### Data records ###

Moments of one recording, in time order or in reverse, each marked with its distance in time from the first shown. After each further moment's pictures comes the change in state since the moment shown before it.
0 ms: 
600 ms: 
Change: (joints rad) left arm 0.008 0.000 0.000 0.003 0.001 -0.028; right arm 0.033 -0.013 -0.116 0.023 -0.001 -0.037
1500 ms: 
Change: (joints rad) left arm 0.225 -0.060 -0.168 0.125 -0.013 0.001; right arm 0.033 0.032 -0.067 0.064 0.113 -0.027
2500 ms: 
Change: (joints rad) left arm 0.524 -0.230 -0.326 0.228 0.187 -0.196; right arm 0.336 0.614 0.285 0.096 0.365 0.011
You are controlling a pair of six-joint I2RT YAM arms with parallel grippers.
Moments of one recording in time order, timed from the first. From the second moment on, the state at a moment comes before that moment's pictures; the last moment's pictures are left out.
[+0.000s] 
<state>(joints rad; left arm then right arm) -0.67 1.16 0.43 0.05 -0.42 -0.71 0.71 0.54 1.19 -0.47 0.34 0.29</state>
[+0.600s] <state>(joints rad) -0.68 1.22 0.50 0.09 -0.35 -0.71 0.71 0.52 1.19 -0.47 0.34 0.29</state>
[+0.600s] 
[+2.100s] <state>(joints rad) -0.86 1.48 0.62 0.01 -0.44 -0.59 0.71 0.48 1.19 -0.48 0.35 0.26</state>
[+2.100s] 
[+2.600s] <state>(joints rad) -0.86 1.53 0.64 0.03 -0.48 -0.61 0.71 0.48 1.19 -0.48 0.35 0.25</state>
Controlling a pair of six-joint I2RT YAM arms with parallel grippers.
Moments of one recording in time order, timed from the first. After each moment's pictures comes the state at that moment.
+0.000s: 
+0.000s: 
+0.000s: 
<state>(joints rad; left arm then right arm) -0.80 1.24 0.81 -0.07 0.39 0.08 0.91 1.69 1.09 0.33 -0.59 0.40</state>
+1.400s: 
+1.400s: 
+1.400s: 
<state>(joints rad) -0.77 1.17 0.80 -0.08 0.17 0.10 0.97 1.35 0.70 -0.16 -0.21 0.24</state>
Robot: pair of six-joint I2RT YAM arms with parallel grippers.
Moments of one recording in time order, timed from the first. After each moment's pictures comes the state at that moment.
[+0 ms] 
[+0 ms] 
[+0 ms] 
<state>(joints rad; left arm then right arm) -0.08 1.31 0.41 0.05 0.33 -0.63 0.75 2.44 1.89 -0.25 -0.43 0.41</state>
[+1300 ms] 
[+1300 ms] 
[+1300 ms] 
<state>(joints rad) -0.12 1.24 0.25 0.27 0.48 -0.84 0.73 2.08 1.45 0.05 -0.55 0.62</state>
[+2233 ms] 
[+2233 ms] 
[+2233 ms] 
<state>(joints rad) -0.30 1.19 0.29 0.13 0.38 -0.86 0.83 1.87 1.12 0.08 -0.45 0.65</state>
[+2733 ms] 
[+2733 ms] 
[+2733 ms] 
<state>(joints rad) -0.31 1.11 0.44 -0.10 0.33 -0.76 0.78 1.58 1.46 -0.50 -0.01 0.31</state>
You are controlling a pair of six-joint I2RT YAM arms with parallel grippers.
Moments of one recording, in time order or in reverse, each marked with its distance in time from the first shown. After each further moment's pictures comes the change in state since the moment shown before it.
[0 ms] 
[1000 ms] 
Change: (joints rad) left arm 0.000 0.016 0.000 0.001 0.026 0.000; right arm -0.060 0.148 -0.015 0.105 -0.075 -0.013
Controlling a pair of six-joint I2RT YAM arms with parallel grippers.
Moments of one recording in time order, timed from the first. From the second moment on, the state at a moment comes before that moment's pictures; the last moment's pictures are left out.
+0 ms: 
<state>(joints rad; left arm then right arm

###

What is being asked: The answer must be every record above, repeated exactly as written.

Problem solution:
Moments of one recording, in time order or in reverse, each marked with its distance in time from the first shown. After each further moment's pictures comes the change in state since the moment shown before it.
0 ms: 
600 ms: 
Change: (joints rad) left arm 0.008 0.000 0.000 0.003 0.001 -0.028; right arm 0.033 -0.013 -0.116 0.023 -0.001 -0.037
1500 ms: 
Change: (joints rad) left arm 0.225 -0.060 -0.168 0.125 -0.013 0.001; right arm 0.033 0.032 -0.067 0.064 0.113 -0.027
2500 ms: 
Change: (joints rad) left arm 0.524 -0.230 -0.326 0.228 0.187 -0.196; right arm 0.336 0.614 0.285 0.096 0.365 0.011
You are controlling a pair of six-joint I2RT YAM arms with parallel grippers.
Moments of one recording in time order, timed from the first. From the second moment on, the state at a moment comes before that moment's pictures; the last moment's pictures are left out.
[+0.000s] 
<state>(joints rad; left arm then right arm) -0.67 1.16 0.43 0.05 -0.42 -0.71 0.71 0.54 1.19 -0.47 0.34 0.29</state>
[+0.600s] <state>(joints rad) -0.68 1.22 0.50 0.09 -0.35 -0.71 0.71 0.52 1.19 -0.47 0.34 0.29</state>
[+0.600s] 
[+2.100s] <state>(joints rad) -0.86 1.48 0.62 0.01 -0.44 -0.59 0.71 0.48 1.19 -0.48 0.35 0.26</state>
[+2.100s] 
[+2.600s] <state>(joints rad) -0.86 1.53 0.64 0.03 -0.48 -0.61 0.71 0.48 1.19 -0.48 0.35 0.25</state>
Controlling a pair of six-joint I2RT YAM arms with parallel grippers.
Moments of one recording in time order, timed from the first. After each moment's pictures comes the state at that moment.
+0.000s: 
+0.000s: 
+0.000s: 
<state>(joints rad; left arm then right arm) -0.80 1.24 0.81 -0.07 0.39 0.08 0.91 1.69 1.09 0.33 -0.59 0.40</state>
+1.400s: 
+1.400s: 
+1.400s: 
<state>(joints rad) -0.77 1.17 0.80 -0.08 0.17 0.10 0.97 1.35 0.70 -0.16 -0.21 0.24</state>
Robot: pair of six-joint I2RT YAM arms with parallel grippers.
Moments of one recording in time order, timed from the first. After each moment's pictures comes the state at that moment.
[+0 ms] 
[+0 ms] 
[+0 ms] 
<state>(joints rad; left arm then right arm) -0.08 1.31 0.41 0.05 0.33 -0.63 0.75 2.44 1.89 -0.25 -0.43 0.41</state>
[+1300 ms] 
[+1300 ms] 
[+1300 ms] 
<state>(joints rad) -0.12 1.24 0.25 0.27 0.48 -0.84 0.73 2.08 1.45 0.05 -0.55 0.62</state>
[+2233 ms] 
[+2233 ms] 
[+2233 ms] 
<state>(joints rad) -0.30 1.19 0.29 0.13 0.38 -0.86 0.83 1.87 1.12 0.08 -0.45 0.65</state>
[+2733 ms] 
[+2733 ms] 
[+2733 ms] 
<state>(joints rad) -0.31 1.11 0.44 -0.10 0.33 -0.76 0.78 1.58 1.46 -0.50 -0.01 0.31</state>
You are controlling a pair of six-joint I2RT YAM arms with parallel grippers.
Moments of one recording, in time order or in reverse, each marked with its distance in time from the first shown. After each further moment's pictures comes the change in state since the moment shown before it.
[0 ms] 
[1000 ms] 
Change: (joints rad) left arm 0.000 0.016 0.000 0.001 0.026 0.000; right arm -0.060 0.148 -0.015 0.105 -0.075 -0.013
Controlling a pair of six-joint I2RT YAM arms with parallel grippers.
Moments of one recording in time order, timed from the first. From the second moment on, the state at a moment comes before that moment's pictures; the last moment's pictures are left out.
+0 ms: 
<state>(joints rad; left arm then right arm

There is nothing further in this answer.